I don’t want to be one of those people who seriously uses the phrase ‘for every action there is an equal and opposite reaction.’
Those people are idiots.
Second only to people who use the phrase ‘I have a lot of time for her’ (because, hello, conceited much? Shouldn’t everyone have time for everyone?) and people who use the phrase ‘reinventing the wheel’. (Why? Just why?)
But as much as I don’t want to be one of those people who use such an unnecessarily pretentious, and falsely profound, saying – even less one of those people who actually writes it down in something that isn’t a physics essay – it’s a saying that perfectly encapsulates the point I’m trying to make here.
That when you do something, something else will happen. A chain reaction, a domino effect, a causal nexus – whatever you want to call it – there will be a result from the things you do.
Sometimes that’s a good thing. Like if you use the curling wand, you will get curly hair. Sometimes it’s a bad thing. Like if you leave said curling wand on the carpet, you will leave a burn mark (a painfully real life example that I’m still repenting for.)
But so far that’s all pretty obvious stuff. By pointing any of that out I’m not exactly reinventing the wheel, (sorry) of course there’s always going to be a result. If there wasn’t, nothing would ever happen to anybody. Hair wouldn’t get curled, carpets wouldn’t get ruined, and I wouldn’t have developed a deeply confusing love/hate relationship with a hair appliance.
Which is why I’m not here to weigh in on those good/bad consequences which are oh so obvious. I’m here to talk about the ones you might not even know about – even though they can be the most important of all.
They’re the consequences that occur in somebody else.
More specifically the ones that result from the little things that you do. Tiny actions, that seem pretty insubordinate to your day, but resonate greatly in someone else’s.
Obviously they can still be both good and bad. Every time you roll your eyes at someone, push past them, tell them their eyebrows are so totally not fleeky, you run the risk of putting the worst spin on their day. But I don’t really want to list examples like that. Instead I’d rather talk about the good examples. The ones that show how tiny acts of kindness can create real feelings of happiness.
Now I’m exceptionally blessed to be surrounded by a whole bunch of people who are experts at creating happiness. My mom sings to dementia sufferers to spark their memories, my dad empties his wallet for homeless people, my nan swears by the saying “if you do right, you go right” – their kindness knows no bounds – so it’s not like the impact of being kind is unfamiliar to me. Still, there was one example – that I heard from a special friend of mine last week – which really stuck with me.

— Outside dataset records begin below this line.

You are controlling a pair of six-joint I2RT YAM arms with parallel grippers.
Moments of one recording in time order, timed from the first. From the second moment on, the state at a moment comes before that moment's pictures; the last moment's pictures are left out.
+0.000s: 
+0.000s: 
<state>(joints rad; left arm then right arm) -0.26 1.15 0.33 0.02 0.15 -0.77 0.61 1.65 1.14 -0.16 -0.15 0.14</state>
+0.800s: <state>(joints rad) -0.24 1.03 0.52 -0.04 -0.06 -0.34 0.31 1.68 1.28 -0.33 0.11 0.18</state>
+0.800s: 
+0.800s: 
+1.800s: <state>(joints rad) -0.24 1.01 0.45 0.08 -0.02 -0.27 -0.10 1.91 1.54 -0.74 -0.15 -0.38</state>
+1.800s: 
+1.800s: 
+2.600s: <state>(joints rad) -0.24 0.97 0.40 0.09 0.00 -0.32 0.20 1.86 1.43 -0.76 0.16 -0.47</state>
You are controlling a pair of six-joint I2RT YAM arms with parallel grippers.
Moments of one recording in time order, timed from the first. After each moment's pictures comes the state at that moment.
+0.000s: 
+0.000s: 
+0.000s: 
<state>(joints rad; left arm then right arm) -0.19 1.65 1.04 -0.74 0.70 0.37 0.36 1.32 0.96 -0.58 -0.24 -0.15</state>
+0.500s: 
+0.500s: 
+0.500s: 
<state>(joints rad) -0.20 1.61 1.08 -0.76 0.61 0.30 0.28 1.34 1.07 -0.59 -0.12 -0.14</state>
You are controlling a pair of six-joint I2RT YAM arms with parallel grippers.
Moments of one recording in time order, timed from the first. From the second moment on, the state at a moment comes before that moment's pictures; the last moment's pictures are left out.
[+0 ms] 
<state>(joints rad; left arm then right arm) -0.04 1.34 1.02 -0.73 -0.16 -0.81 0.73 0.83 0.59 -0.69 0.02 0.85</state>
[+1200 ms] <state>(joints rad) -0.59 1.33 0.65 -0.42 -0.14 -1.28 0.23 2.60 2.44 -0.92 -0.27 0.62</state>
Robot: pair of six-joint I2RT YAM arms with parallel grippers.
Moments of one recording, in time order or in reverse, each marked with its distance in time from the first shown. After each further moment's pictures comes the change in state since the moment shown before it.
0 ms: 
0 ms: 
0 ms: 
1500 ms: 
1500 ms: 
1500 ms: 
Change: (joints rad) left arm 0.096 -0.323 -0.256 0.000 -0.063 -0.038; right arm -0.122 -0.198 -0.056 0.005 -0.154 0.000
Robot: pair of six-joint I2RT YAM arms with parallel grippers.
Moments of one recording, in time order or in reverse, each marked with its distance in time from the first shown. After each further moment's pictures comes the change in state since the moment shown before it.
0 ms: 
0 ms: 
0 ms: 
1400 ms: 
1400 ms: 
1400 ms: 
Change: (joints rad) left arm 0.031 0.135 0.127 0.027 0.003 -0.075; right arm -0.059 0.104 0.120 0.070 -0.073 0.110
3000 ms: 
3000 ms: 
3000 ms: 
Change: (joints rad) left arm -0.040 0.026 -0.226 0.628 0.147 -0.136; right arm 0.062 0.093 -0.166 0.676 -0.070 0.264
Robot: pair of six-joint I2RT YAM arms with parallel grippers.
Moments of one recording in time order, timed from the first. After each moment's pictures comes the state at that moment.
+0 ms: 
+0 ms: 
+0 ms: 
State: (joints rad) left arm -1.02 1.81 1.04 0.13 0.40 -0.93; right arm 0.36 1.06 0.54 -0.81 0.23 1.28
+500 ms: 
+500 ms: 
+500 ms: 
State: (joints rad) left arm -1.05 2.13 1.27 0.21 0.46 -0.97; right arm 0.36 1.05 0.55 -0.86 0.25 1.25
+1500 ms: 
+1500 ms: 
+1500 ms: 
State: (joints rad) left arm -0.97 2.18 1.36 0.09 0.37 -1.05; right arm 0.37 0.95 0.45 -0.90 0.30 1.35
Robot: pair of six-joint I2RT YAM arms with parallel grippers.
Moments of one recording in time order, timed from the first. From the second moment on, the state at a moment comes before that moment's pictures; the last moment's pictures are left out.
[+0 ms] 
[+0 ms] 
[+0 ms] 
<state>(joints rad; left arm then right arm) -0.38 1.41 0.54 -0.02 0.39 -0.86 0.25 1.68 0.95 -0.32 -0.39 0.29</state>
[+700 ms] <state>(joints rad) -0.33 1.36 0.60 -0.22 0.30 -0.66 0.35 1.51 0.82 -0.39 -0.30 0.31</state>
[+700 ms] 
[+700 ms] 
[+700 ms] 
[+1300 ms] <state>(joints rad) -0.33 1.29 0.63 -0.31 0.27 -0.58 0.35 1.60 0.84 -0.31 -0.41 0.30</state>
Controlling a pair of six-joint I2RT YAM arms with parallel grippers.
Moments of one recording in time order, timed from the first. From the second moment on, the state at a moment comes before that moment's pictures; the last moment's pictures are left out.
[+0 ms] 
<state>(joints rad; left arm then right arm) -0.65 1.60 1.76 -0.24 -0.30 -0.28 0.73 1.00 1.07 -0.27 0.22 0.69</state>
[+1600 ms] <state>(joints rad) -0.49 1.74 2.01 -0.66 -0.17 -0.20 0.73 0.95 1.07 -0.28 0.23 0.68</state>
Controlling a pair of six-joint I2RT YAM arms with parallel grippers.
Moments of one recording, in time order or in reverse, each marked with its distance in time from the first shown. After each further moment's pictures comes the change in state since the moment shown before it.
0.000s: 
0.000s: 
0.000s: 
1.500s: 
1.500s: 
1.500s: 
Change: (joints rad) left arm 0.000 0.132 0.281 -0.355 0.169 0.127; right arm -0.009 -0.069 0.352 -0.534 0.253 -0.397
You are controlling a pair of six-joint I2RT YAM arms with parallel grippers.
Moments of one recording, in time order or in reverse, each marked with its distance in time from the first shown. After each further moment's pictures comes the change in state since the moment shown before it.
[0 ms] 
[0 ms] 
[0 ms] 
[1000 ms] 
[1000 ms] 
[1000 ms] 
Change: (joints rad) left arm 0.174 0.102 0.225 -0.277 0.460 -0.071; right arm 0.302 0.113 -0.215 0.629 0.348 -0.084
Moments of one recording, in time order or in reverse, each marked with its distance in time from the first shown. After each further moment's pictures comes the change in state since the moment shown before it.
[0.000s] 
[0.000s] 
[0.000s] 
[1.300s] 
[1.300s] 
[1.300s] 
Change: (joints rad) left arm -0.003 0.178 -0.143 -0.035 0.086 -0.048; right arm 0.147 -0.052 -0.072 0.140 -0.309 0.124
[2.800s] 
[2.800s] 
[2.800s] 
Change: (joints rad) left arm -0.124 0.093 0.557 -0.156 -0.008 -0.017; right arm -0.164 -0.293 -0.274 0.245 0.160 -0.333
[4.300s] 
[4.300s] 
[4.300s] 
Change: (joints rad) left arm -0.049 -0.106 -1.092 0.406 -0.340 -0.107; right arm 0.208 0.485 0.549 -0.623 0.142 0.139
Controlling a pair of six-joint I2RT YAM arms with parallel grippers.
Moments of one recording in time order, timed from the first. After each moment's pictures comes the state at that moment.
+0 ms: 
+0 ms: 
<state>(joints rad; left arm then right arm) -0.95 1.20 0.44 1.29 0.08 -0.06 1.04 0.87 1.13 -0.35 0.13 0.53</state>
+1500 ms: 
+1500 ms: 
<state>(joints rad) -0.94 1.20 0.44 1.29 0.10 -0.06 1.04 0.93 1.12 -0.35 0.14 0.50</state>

She’s always had this unfaltering natural ability to empathise with anybody. Even perfect strangers. Which is exactly what she did when she witnessed two cruel witches unnecessarily yelling at an inoffensive older lady. (For the purposes of the story, we’ll call her Janine.) The two of them were angrily complaining to Janine – even threatening her with legal proceedings – because *ridiculous rationale alert* they weren’t happy with their swimming lessons. Seriously. They tried to ruin someone’s day over swimming lessons. (Which is basically proof that unnecessary cruelty is becoming a global pass time.)
I’m betting if most people (myself included) saw this happen the best they would do is squirm at the awkwardness, feel glad they aren’t Janine, and briefly hope that she’s okay before moving on to think about what’s for dinner. Fortunately, for Janine, my friend isn’t one of those people.
She’s someone who called the witches out on their cruelty, before following Janine to a quiet spot to make sure she was okay. She wasn’t, obviously. She’d been reduced to tears, but my friend stayed with her until she was smiling again. (Probably winning her over with a compilation of pink fluff jokes.) She passed on her contact details, because Janine was still concerned that they’d act on their threat to take legal action.
She didn’t need to do any of that. Believe me, she really didn’t need to do that. Over the last few weeks she’s had far more distress than she deserves. Everything has piled on top of her to the point where she feels as though she’s been existing in a ghostlike daze. It would have been easy for her to walk away, focusing only on her own troubles. Nobody could have blamed her for it. But she didn’t. She was kind to a perfect stranger, for no other reason than she wanted to see her smile again.
Janine – who it turns out is a Doctor, a swimmer, and an all round exciting lady – was so grateful she sent my friend an elaborate handwritten letter expressing her heartfelt gratitude for the intervention. It had meant everything to her.
It made me think, if doing something as simple as checking if someone is okay can create this kind of feeling, why don’t people do it more often?
I thought and I thought about it, but I couldn’t come up with an answer. Quite simply because there isn’t one. Not really. There’s no reason, no excuses – just one sweet, simple lesson. Be like my friend. Be kind. You never know, it just might mean everything to somebody.